**TASK DIRECTIONS**: Please return the lines of the data that contain "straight".
--------------------
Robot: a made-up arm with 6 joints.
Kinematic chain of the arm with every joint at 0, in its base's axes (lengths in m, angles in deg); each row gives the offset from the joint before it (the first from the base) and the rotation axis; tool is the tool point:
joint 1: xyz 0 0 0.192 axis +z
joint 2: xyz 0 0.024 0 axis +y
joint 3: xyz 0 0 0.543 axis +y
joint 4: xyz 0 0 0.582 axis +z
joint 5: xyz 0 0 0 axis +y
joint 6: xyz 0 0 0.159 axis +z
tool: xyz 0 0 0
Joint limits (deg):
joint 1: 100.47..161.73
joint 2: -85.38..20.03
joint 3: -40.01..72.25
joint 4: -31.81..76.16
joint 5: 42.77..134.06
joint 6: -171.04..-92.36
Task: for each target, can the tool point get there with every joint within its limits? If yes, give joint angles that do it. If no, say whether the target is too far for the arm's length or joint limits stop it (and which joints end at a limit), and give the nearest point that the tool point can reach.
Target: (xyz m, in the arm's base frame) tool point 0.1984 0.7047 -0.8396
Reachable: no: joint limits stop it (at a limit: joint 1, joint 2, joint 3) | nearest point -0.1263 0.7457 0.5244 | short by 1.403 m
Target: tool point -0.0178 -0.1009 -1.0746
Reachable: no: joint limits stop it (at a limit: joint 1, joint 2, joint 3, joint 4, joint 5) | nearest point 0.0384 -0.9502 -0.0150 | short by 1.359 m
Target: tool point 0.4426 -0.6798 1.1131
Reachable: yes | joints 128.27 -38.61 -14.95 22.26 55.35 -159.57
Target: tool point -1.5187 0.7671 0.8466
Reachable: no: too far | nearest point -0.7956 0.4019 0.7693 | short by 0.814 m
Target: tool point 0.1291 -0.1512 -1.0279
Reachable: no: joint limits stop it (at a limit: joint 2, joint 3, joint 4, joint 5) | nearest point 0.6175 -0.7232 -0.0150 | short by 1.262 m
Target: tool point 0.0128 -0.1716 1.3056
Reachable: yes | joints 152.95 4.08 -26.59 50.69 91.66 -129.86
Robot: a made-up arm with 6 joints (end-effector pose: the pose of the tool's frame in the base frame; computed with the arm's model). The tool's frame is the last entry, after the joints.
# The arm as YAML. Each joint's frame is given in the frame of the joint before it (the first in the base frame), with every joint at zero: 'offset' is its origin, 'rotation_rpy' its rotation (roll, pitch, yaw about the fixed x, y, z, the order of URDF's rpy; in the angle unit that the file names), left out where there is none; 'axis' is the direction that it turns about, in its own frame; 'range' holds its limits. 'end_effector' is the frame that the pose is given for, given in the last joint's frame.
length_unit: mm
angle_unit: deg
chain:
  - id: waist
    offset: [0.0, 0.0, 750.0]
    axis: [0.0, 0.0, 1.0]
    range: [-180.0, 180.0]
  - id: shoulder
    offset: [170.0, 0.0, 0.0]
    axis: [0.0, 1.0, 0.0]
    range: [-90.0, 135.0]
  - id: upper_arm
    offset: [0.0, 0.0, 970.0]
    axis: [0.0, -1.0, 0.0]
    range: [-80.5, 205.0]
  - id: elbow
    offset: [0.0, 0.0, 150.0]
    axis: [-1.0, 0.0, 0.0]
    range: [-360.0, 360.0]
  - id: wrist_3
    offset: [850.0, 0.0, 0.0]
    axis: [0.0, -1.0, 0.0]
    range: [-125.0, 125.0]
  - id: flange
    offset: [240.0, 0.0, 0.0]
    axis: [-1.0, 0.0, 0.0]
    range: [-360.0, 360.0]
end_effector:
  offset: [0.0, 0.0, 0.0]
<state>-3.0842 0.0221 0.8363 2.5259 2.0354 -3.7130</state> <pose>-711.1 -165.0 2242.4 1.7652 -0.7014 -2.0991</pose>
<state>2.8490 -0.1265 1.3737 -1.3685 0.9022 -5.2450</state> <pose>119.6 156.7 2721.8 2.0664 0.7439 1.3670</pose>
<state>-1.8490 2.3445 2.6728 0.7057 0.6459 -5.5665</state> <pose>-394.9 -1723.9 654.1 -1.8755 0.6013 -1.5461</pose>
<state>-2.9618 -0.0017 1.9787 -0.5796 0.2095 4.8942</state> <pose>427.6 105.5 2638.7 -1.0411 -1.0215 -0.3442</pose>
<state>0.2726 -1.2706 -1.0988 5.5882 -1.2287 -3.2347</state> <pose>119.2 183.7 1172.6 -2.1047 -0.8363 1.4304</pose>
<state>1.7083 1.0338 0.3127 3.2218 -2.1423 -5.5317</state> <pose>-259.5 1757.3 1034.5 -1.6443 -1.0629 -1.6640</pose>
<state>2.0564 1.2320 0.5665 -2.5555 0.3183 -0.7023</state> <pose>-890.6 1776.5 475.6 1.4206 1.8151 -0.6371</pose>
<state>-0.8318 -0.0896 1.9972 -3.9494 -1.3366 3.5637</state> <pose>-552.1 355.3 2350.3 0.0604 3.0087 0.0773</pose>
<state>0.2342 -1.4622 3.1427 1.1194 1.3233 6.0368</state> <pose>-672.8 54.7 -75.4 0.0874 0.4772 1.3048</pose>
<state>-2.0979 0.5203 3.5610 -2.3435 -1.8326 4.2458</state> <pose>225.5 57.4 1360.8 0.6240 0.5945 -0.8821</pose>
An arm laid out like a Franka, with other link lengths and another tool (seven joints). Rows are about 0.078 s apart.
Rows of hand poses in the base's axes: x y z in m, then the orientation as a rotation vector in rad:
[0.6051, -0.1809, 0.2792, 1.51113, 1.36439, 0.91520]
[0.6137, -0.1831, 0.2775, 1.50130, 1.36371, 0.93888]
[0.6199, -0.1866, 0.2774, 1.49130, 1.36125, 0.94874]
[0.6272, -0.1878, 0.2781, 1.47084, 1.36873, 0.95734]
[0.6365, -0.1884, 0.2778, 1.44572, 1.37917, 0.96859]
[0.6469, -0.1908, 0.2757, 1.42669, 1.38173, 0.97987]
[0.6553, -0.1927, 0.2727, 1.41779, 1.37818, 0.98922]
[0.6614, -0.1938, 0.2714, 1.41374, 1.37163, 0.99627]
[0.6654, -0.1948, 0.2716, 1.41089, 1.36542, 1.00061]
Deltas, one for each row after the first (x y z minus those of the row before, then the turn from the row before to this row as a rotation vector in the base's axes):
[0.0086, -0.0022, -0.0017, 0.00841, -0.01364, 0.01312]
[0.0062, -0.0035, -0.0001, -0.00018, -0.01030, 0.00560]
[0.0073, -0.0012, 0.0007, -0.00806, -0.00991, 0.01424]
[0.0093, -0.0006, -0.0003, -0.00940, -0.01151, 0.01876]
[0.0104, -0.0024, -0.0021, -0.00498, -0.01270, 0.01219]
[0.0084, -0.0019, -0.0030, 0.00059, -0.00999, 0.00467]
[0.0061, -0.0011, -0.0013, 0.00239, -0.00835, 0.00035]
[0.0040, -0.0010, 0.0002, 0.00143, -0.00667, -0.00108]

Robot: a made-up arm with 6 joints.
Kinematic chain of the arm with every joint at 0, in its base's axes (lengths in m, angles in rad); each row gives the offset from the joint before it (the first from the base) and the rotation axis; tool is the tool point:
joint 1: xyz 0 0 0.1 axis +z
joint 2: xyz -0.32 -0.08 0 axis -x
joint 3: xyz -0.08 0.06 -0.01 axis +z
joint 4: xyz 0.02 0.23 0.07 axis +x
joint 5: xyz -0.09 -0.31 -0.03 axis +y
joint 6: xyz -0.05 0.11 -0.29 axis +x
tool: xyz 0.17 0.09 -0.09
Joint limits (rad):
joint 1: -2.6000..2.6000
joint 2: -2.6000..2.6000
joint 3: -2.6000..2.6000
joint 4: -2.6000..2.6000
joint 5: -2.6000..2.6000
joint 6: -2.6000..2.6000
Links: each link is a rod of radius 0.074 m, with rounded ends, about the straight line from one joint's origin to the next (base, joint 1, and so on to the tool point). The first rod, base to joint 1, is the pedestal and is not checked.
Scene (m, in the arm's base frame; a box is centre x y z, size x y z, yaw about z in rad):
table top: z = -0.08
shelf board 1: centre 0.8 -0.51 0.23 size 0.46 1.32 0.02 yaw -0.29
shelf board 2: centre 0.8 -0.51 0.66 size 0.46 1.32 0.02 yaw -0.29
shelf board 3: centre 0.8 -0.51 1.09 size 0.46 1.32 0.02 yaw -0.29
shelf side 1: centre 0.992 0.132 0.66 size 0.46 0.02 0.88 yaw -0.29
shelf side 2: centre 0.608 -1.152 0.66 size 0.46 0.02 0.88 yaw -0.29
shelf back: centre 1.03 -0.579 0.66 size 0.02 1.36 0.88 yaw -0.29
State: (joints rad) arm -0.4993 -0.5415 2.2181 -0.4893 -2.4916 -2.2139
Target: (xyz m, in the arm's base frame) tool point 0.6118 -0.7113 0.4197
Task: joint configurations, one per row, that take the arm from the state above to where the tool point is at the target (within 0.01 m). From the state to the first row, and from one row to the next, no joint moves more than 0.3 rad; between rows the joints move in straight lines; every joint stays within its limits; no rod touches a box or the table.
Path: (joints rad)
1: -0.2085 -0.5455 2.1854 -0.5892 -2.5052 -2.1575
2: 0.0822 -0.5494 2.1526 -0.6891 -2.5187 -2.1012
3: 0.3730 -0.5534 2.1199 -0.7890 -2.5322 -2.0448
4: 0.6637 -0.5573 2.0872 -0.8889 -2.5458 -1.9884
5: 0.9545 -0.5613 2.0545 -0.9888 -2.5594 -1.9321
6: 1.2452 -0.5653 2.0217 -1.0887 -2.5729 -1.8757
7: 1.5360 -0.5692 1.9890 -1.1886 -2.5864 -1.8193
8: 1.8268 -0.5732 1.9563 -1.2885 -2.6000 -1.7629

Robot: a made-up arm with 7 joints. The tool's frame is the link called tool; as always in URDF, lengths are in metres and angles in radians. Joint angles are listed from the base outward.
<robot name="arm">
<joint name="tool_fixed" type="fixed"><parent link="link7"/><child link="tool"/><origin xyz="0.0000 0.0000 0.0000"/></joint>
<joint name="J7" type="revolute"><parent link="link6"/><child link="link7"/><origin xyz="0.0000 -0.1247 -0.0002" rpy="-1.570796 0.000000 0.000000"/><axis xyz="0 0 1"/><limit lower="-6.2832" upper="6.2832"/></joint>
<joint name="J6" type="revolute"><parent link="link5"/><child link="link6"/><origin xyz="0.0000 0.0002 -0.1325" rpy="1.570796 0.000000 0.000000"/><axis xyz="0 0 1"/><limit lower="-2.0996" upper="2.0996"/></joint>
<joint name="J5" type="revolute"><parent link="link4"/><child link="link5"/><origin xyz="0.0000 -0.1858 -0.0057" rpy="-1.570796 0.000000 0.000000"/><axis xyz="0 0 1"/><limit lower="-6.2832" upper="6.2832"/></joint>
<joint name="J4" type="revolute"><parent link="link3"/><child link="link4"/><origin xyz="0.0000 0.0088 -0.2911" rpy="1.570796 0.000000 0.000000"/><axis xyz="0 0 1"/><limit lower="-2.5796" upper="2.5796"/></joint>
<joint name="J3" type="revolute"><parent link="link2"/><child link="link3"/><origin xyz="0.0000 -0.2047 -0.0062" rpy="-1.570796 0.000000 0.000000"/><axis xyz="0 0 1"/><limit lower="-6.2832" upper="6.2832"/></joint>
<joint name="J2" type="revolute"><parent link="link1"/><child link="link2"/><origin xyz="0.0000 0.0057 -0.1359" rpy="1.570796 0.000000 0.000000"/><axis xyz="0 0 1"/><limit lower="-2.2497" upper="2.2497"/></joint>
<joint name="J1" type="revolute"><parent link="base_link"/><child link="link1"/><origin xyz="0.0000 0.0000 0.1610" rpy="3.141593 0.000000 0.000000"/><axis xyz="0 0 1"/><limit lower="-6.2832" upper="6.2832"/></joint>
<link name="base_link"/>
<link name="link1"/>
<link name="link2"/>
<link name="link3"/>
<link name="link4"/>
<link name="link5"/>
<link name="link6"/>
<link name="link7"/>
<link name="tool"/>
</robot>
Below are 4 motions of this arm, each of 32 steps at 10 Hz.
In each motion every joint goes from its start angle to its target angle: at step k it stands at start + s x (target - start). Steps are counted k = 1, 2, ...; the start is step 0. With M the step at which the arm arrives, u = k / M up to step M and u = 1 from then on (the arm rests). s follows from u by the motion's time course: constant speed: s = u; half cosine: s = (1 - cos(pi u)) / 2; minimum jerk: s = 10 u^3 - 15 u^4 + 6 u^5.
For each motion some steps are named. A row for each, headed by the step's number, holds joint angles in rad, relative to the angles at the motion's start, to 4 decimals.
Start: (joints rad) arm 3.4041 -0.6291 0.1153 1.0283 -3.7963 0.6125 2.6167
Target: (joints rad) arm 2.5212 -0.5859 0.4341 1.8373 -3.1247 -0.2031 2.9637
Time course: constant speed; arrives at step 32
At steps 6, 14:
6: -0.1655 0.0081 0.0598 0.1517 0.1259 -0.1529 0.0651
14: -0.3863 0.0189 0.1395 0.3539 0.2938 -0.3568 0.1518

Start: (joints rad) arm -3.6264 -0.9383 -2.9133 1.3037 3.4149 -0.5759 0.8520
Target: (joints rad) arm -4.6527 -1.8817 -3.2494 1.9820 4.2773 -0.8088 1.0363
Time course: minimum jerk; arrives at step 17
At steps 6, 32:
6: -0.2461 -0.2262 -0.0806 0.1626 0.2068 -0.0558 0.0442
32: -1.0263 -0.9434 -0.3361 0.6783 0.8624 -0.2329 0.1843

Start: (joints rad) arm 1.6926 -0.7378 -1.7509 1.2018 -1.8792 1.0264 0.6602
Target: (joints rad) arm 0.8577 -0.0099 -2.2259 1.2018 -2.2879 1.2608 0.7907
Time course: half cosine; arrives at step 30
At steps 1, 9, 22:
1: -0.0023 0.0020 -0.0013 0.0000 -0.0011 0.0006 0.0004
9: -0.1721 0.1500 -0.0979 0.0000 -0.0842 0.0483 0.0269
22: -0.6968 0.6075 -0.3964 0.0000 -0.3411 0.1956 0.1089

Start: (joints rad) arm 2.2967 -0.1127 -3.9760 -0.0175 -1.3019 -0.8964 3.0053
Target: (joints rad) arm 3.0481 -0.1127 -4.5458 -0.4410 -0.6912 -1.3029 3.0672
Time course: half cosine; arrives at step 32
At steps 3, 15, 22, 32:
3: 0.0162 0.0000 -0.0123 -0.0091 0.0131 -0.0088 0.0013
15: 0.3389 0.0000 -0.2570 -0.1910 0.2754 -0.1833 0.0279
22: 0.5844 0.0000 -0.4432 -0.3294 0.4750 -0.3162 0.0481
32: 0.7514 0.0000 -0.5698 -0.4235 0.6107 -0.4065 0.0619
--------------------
**REPLY TO THE EXERCISE**:
Links: each link is a rod of radius 0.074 m, with rounded ends, about the straight line from one joint's origin to the next (base, joint 1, and so on to the tool point). The first rod, base to joint 1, is the pedestal and is not checked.
Task: joint configurations, one per row, that take the arm from the state above to where the tool point is at the target (within 0.01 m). From the state to the first row, and from one row to the next, no joint moves more than 0.3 rad; between rows the joints move in straight lines; every joint stays within its limits; no rod touches a box or the table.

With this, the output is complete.